(Reuters) - Rupert Murdoch’s 21st Century Fox Inc, the television and film company split off from News Corp last June, lowered its fiscal-year outlook on Thursday, blaming missed targets at its movie studio and weak broadcast network ratings.
However, its shares rose nearly 3 percent as investors shrugged off the news and focused instead on the company’s long-term prospects, which analysts said are boosted by its focus on sports and profitable stable of cable networks.
“Ratings trends are not a surprise and are pretty ugly but the fundamental strategy of investing aggressively in sports and cable networks show Fox is making the correct long term investments to build the business,” said BTIG analyst Rich Greenfield.

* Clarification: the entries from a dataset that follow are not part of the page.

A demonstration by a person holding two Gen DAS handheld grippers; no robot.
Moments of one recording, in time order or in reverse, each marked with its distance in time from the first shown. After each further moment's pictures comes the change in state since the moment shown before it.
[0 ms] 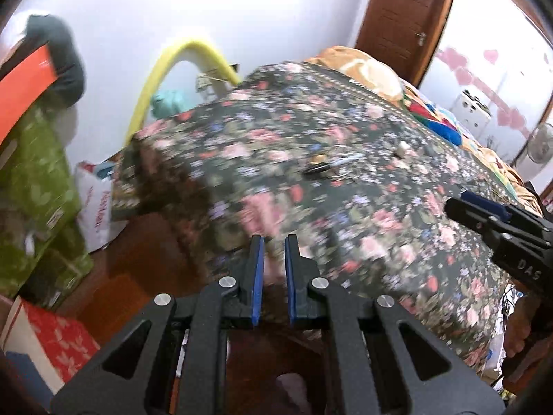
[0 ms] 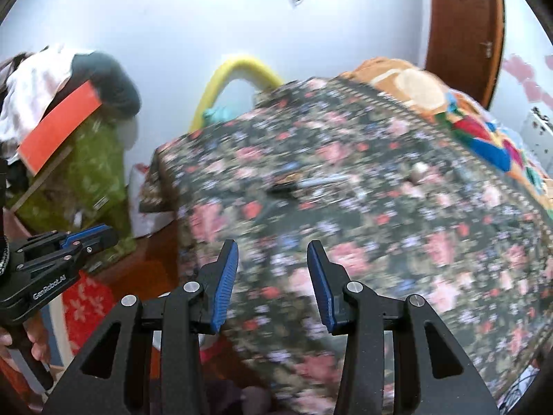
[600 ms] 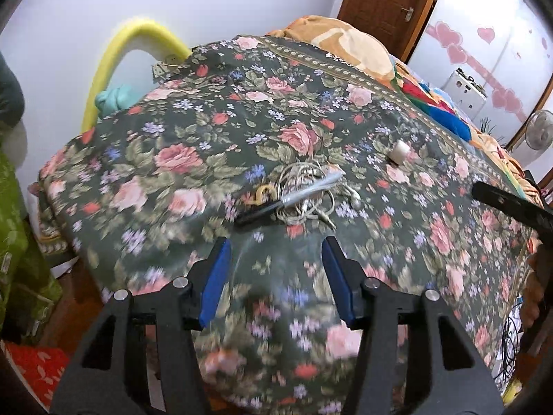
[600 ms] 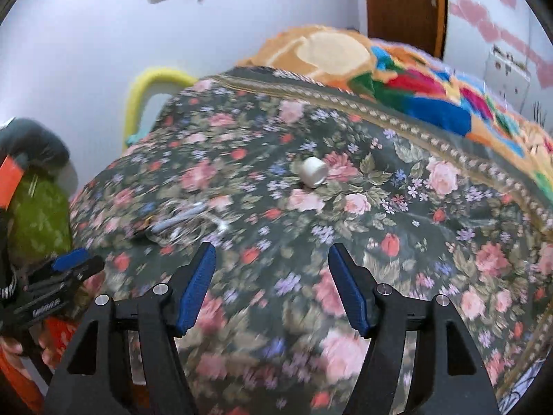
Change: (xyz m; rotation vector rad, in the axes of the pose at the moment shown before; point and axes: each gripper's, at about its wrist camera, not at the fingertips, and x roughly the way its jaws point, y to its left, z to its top) left arm 0.144 -0.063 0.076 0.043 0.092 -0.062; right arm 0.079 -0.188 0.047 0.260 0.104 -0.046
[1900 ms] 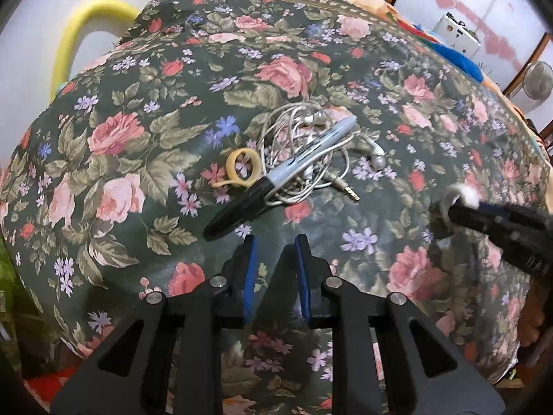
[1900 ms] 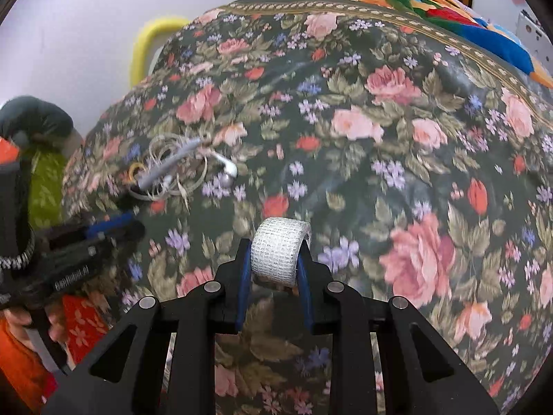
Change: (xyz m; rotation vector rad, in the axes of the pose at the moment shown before) left arm 0.075 -0.007 -0.002 0.127 0.197 -0.035; right arm 0.069 0.022 -0.051 -0.031 0.181 0.067
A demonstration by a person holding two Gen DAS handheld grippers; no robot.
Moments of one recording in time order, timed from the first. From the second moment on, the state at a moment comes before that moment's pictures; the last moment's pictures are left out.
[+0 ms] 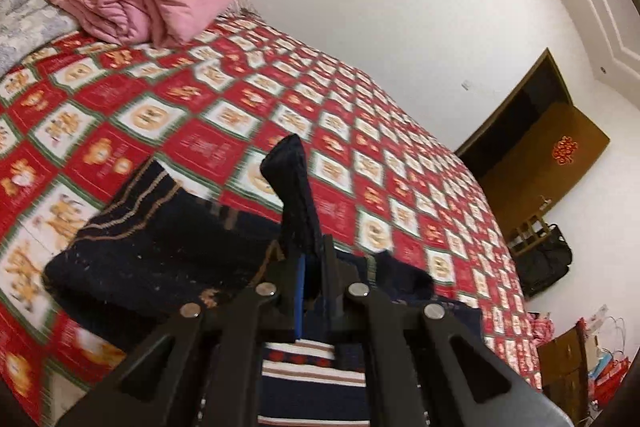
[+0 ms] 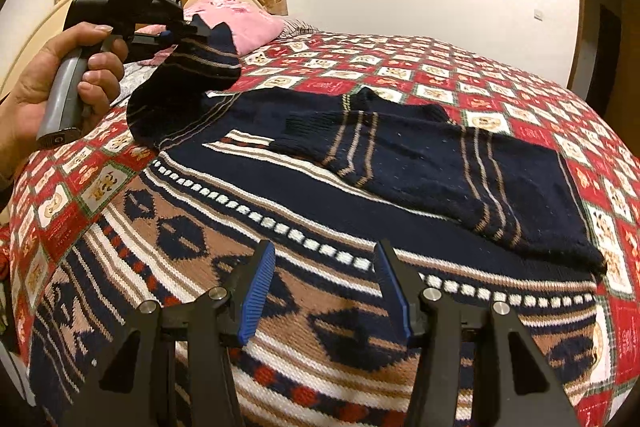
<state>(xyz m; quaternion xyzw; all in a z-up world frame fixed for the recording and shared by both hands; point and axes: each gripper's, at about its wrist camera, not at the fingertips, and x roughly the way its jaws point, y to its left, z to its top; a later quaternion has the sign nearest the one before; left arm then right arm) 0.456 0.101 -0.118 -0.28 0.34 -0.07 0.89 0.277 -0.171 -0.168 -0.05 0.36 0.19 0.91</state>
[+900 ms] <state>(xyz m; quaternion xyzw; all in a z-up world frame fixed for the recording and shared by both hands) 0.436 -0.101 -0.133 -0.15 0.38 -0.21 0.89 0.270 -0.261 -0.176 0.04 0.39 0.16 0.91</state>
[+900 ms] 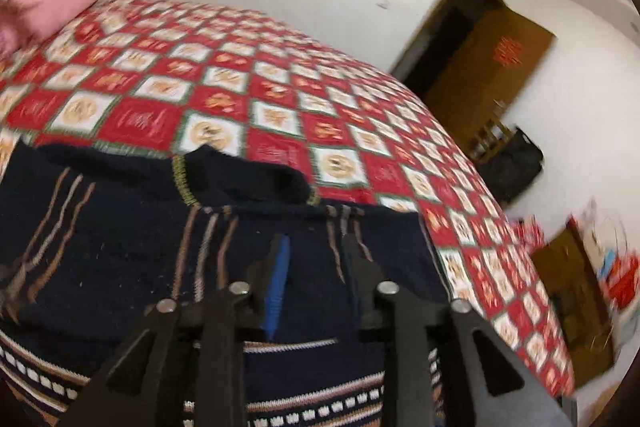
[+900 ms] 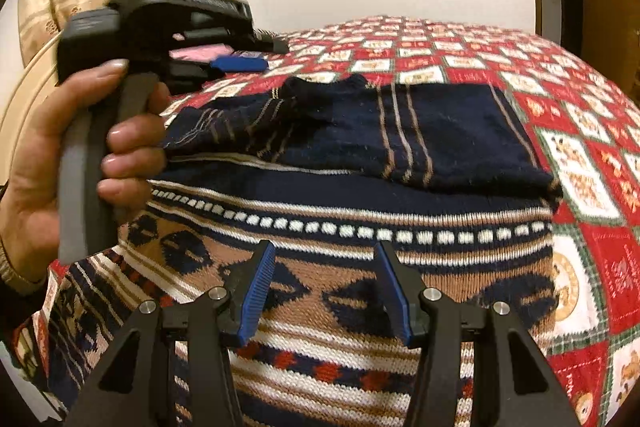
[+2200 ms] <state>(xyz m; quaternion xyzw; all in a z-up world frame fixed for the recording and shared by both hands) 0.419 0.120 -0.217 -0.07 0.41 0.03 0.91 0.469 -0.217 -0.202 0.18 0.50 0.14 0.83</state>
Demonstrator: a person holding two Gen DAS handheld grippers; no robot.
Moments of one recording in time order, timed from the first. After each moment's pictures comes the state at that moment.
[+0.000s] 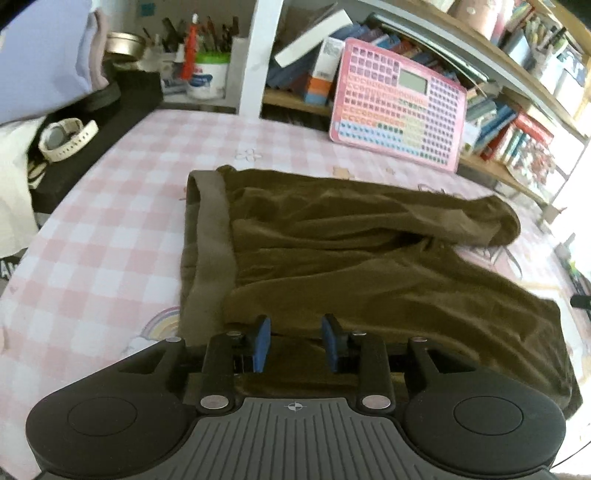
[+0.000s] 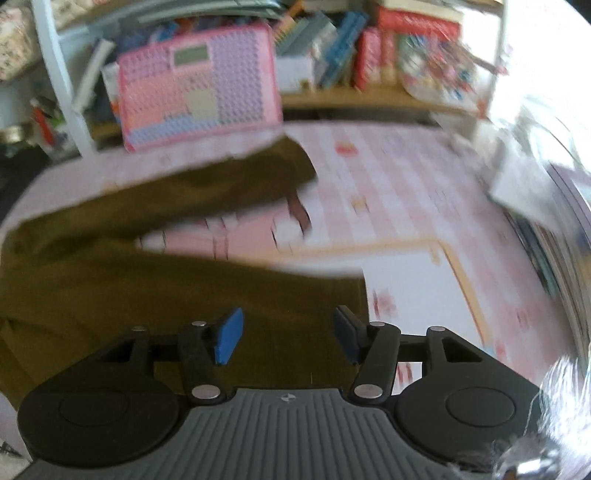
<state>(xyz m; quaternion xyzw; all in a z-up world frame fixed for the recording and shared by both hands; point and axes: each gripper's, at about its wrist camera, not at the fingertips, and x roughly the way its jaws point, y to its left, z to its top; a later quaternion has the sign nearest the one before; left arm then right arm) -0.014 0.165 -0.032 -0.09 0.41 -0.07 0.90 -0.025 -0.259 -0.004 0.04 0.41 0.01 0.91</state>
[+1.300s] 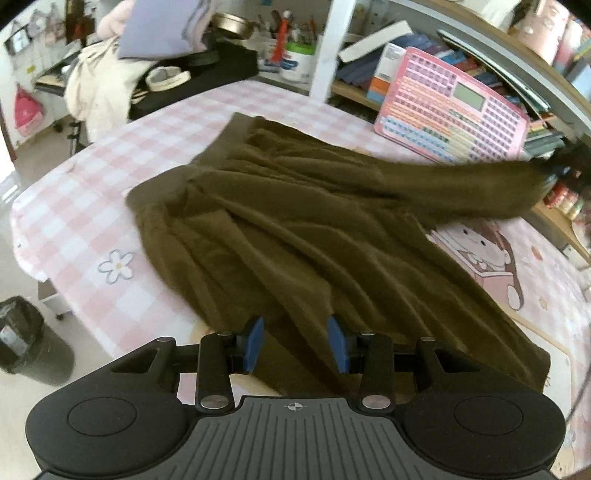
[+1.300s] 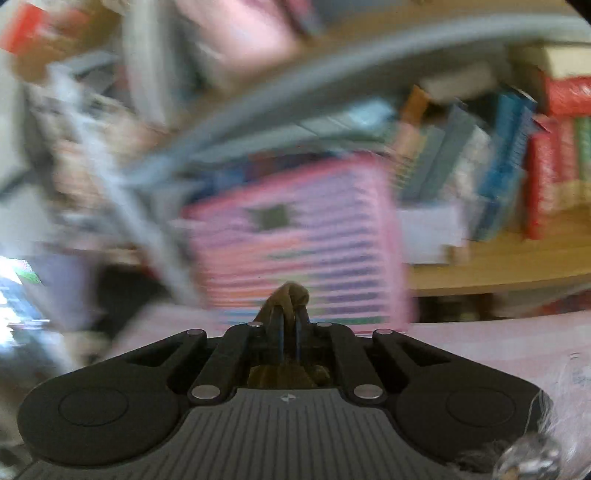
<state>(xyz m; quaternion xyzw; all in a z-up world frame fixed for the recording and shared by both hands) -0.094 0.012 -0.010 -0.18 0.41 0.15 0.88 0.269 -0.312 0.033 0.13 0.31 0.23 0.91</state>
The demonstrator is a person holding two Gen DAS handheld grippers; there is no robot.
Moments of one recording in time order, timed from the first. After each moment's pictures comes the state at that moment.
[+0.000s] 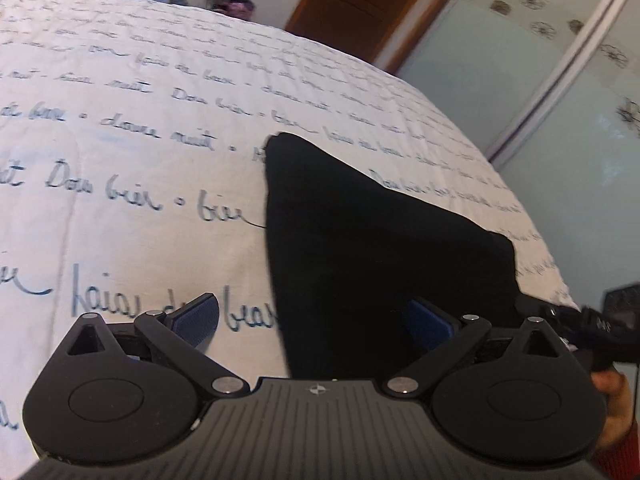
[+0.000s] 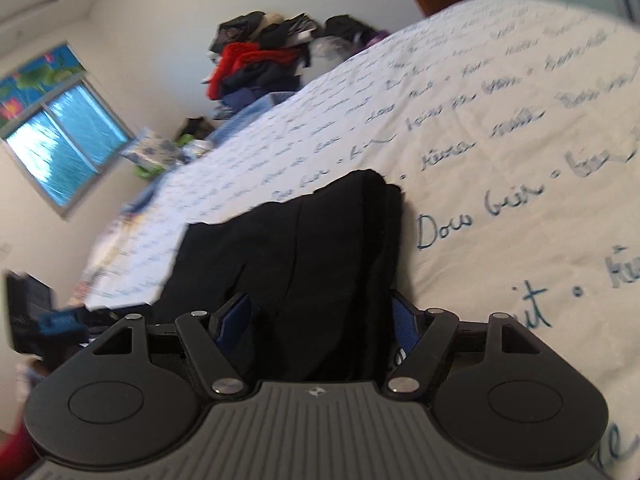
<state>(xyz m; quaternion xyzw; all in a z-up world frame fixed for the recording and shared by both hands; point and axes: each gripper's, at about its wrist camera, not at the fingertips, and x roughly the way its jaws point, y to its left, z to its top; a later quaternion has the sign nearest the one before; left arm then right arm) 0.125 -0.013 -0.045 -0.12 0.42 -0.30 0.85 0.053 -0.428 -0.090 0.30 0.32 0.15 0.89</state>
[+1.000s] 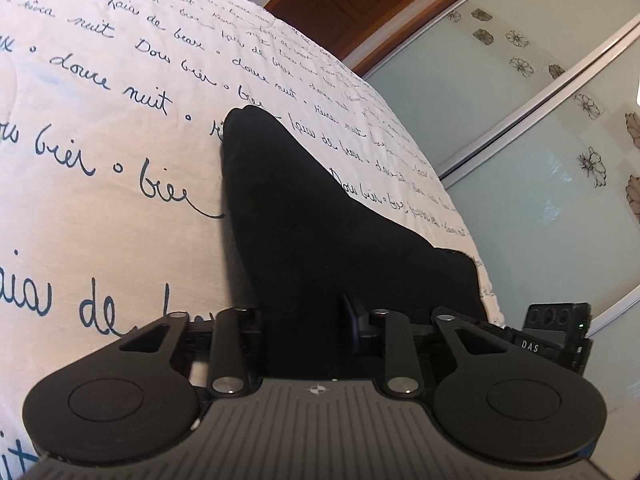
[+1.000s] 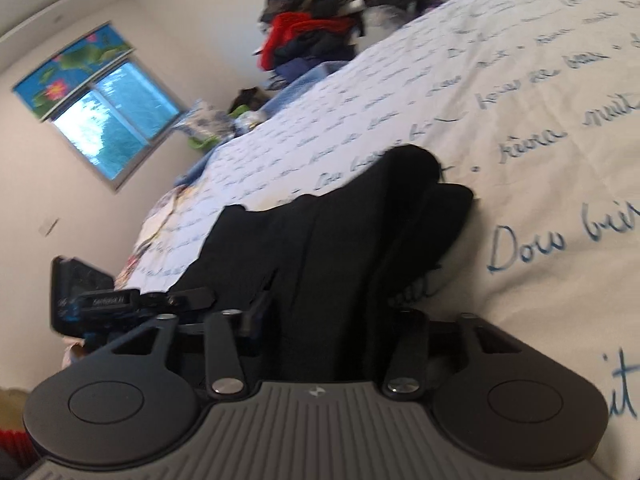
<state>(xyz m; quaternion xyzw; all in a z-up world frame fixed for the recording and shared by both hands) 0.146 -0.015 -0.068 -0.22 0.43 -0.35 0.80 0.090 -0.419 -0.098 0.29 0.33 0.23 0.87</state>
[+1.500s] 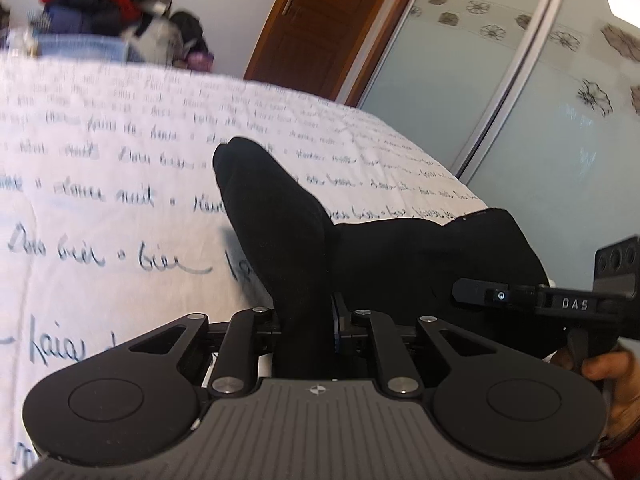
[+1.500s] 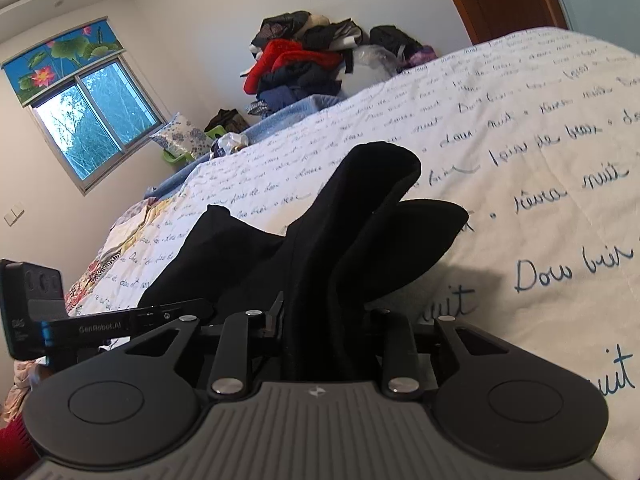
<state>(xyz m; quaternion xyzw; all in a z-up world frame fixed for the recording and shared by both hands) 0.096 -0.038 -0.026 -0.08 0.33 -0.32 0.89 0.070 -0.377 -0.060 0.23 0.29 0.17 0.91</state>
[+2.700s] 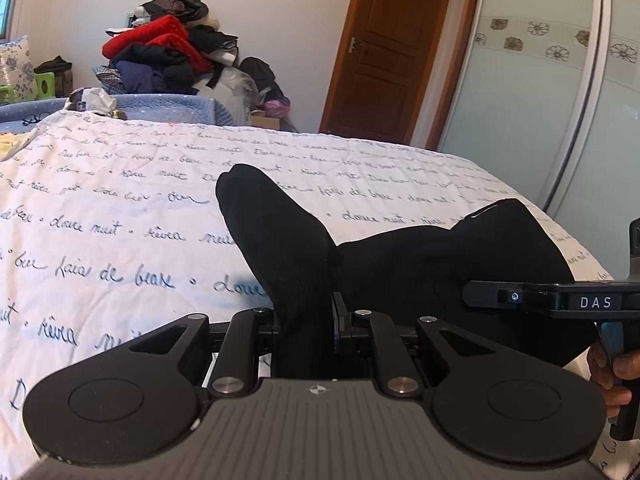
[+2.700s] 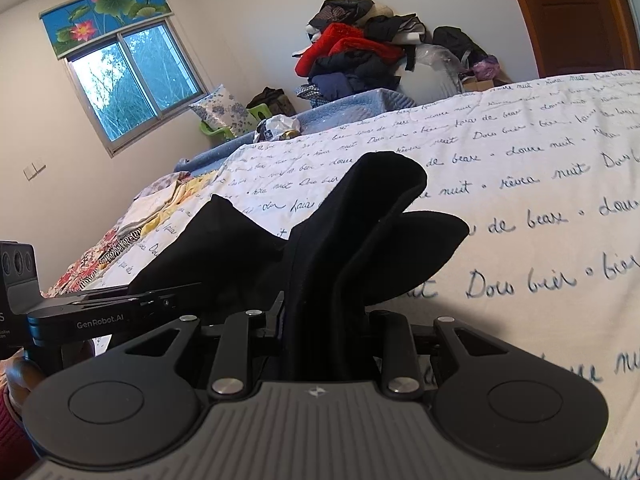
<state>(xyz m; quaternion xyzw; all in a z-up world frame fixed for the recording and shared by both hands) 0.144 0.032 0.010 -0.03 0.29 -0.20 0.94 0.166 -0.274 -0.034 0.17 0.29 0.24 0.91</state>
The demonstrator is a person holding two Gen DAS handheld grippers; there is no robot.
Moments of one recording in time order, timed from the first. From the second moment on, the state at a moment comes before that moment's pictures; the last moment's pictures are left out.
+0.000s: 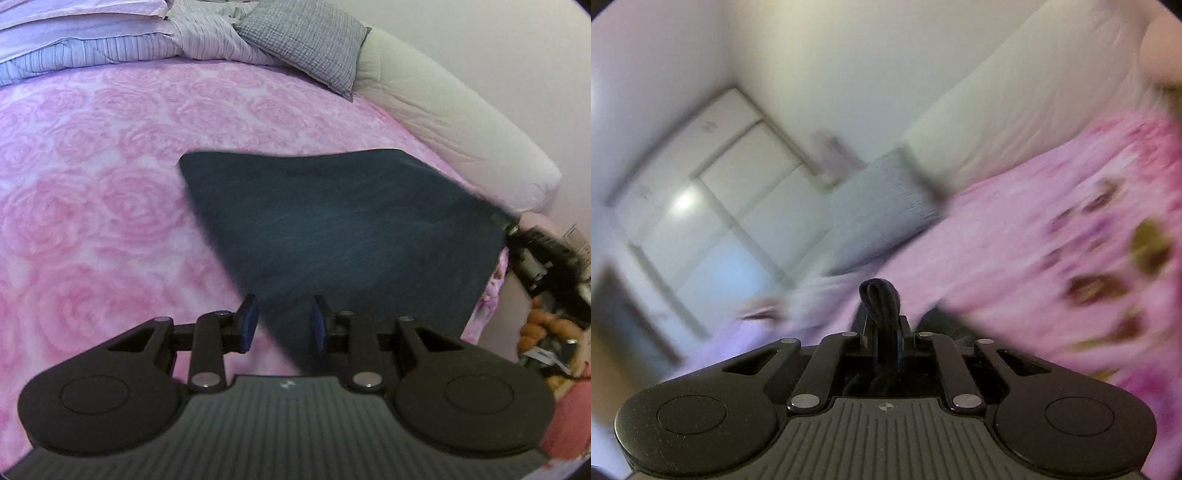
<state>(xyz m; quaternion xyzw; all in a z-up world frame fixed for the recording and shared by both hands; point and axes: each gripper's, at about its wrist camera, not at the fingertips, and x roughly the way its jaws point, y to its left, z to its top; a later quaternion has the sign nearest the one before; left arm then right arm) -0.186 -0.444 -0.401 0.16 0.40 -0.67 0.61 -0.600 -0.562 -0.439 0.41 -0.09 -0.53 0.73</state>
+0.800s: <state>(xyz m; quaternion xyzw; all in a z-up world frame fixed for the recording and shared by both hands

Fox shares rose almost 3 percent before slipping back to trade up 1.8 percent at $32.29. The stock is trading up more than 10 percent since the June split.
Chief Financial Officer John Nallen said on a conference call Fox was lowering its full year forecast of earnings before interest, taxes, depreciation, and amortization (EBITDA) to mid-to-high single digit percentage growth.
That was down from high single digit to low double digit percentage growth that it previously announced. The company, which owns cable networks such as Fox News and FX, reported results for its fiscal second-quarter to December 31.
Nallen said the film unit underperformed company expectations and ratings for musical TV contests “The X Factor” and “American Idol” were weaker-than-expected.
Evercore analyst Alan Gould said he expected Fox to lower its forecast but maintained that ”Fox is the quickest growing of the entertainment conglomerates.
Fox said its domestic advertising revenue increased 7 percent in the quarter. That beat U.S. cable network rivals Viacom and Time Warner Inc, which each reported slower growth than Fox in the quarter.
The company credited the ad increase to double digit growth at FX networks, its new sports network Fox Sports 1 and its regional sports networks.
Fox has spending heavily on sports, going after Walt Disney Co’s ESPN on a national basis with its Fox Sports 1 channel that launched in August.
Fox said its expenses rose 22 percent to $1.6 billion in the quarter, partly due to some of these sports investments.
On January 24, it took an 80 percent stake in the YES Network, a regional sports channel focused on the New York Yankees baseball team.
Fox recorded $8.16 billion of total revenue in the quarter, a 15 percent increase from the same period a year earlier. Analysts were expecting revenue of $7.89 billion.
Net income was $1.2 billion, or 53 cents per share, down from $2.38 billion a year ago, or $1.01 per share.
Excluding items such as BSkyB’s share buyback program, earnings per share were 33 cents, which matched Wall Street estimates, according to Thomson Reuters I/B/E/S.
Fox’s filmed entertainment unit, which includes its movie studio, saw revenue fall 21 percent without the hits it had a year earlier in the quarter such as “Taken 2”.
It also had “higher theatrical release costs” in the quarter for “The Secret Life of Walter Mitty” and “Walking with Dinosaurs”.